# Aquasoil making muddy and cloudy water



## maxwellag (Mar 30, 2012)

Hello everyone!
I got some aquasoil recently and have it in my mini m, and when I added water the water was pretty much just mud. I am not happy with it. Is this normal? I let it is sit for 2 days and it is a little better now, the mud settled and now it is just cloudy and slightly brown tinted. I am frustrated. Has anyone else had this issue?
Thanks!


----------



## somewhatshocked (Aug 8, 2011)

Which type of Aquasoil? ADA?

If it's ADA, is it Amazonia II? Amazonia 'New'?


----------



## chew (May 18, 2012)

Mine was cloudy when starting for 3 days and would cloud up easily when missing the bowl during water changes. After about 2 or 3 weeks it stopped clouding up as bad so you might have to just wait it out. That was with new amazonia


----------



## ThatGuyWithTheFish (Apr 29, 2012)

Mine settled after one day. Only had a Cascade 100 with terrible flow.


----------



## maxwellag (Mar 30, 2012)

Amazonia "new". When I stir it up, the water becomes dark brown and cloudy.


----------



## Centromochlus (May 19, 2008)

A) You should ALWAYS fill your tank very slowly when using Amazonia.
B) Don't stir it up-- this will just cause more problems.
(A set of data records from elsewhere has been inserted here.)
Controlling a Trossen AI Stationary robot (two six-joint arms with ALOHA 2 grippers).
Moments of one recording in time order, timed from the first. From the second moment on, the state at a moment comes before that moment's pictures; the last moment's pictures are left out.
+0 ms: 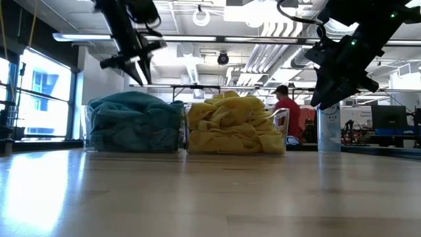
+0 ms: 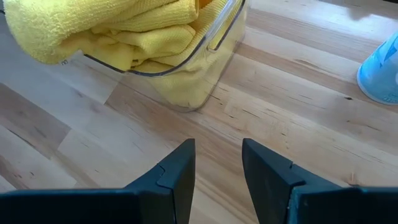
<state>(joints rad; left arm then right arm) 0.62 1.35 1.14 -0.78 -0.19 -0.70 -0.01 1.03 0.62 -0.62 0.51 0.96</state>
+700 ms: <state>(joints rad) 0.12 1.16 0.90 -0.43 -0.22 -0.46 -0.01 1.03 0.62 -0.72 0.43 0.80</state>
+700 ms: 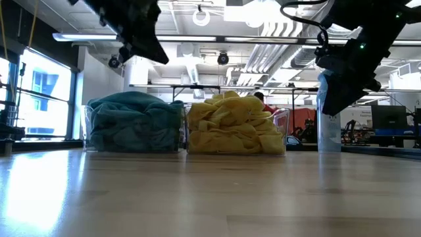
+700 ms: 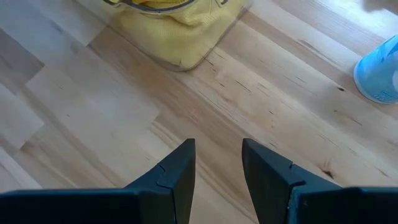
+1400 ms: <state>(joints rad) -0.08 0.57 0.05 0.47 -0.11 -0.16 -0.01 1.03 0.62 -0.71 0.43 0.81</state>
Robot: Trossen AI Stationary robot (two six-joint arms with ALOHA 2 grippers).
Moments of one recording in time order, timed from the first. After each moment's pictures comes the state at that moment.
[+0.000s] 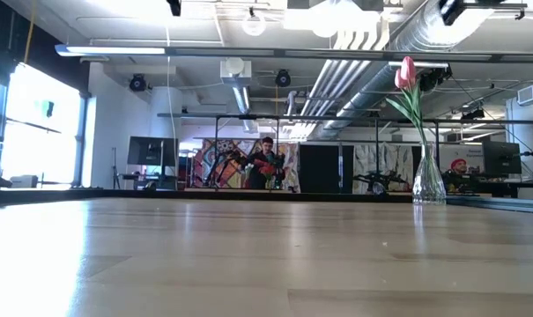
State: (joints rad) left arm 0.25 0.98 0.90 0.14 0.09 -0.13; right arm -0.19 0.44 0.69 -0.20 -0.23 0.28
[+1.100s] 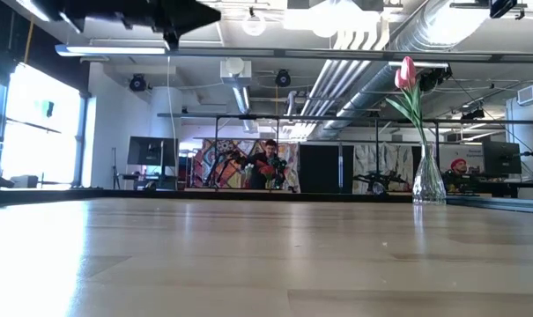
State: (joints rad) left arm 0.17 0.98 0.61 0.37 0.01 0.05; right arm -0.18 0.19 0.77 -0.60 -0.09 -0.05
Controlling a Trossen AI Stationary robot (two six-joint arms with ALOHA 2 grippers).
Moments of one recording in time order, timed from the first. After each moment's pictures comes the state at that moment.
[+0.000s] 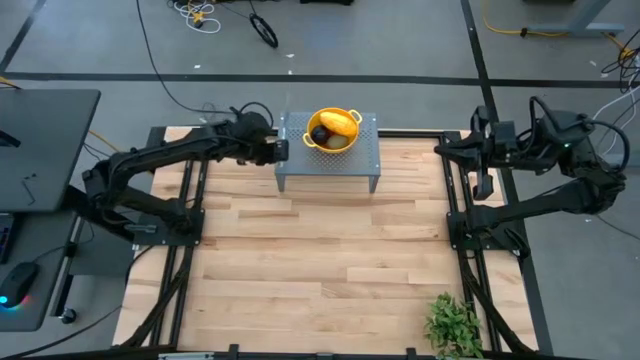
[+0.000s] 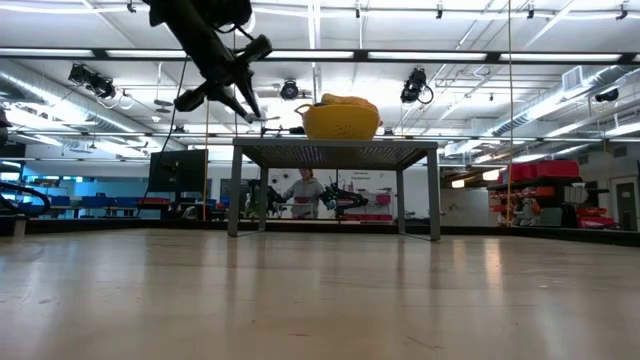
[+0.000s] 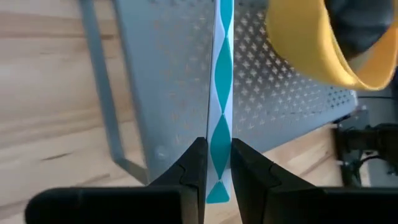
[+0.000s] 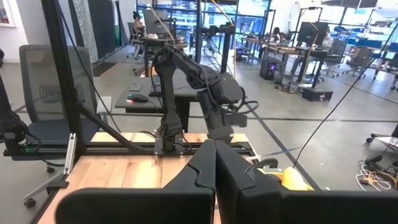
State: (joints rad) left arm 0.47 1.31 1.10 -0.61 -0.01 -0.99; right arm 0.00 0.80 1.42 -0.70 0.10 -0.07
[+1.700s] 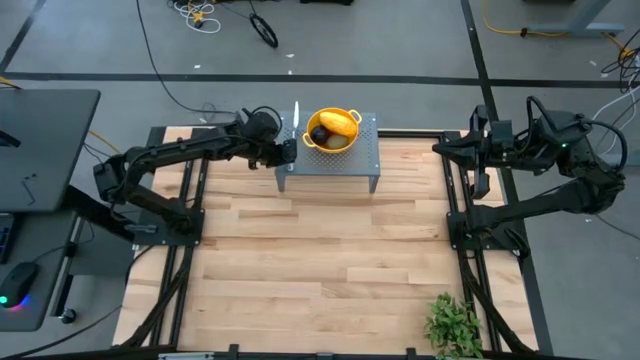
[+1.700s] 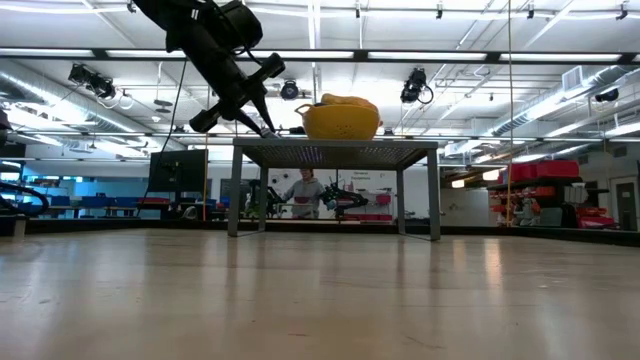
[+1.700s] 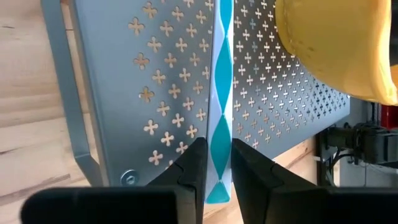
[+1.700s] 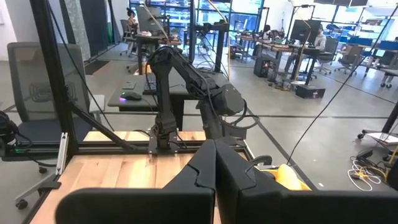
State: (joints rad) left arm 0.51 1.40 1.06 -0.46 0.13 -1.06; right arm 0.00 0.81 1.42 -0.70 0.13 -0.07
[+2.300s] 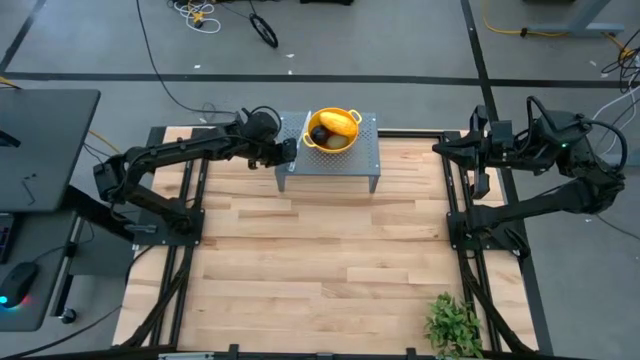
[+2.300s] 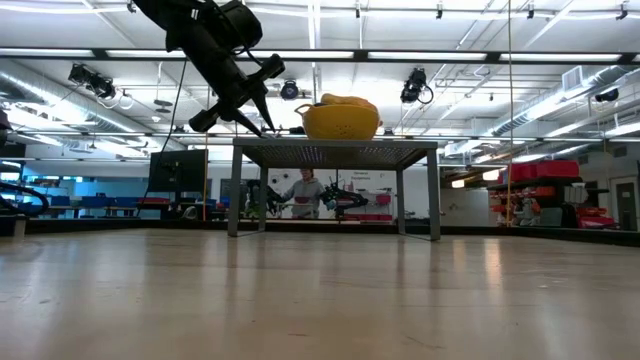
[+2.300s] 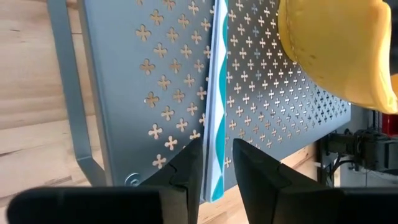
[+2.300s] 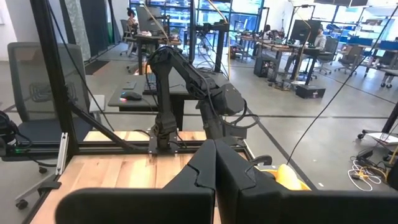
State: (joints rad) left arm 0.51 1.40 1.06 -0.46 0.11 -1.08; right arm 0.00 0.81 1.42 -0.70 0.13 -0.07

Unfortunately this is not in the instructions, but it is very important to follow. At this point I would recommend just letting it settle, do massive water changes, and clean out your filter frequently.


----------



## maxwellag (Mar 30, 2012)

Thanks guys. I just drained it and refilled it very slowly, and it is crystal clear.


----------



## Alastair-T (Jun 5, 2011)

Had the same problem with the new ada myself too, that and the fact it contains sharp glass like pieces on it too. 


Sent from my iPhone using Tapatalk


----------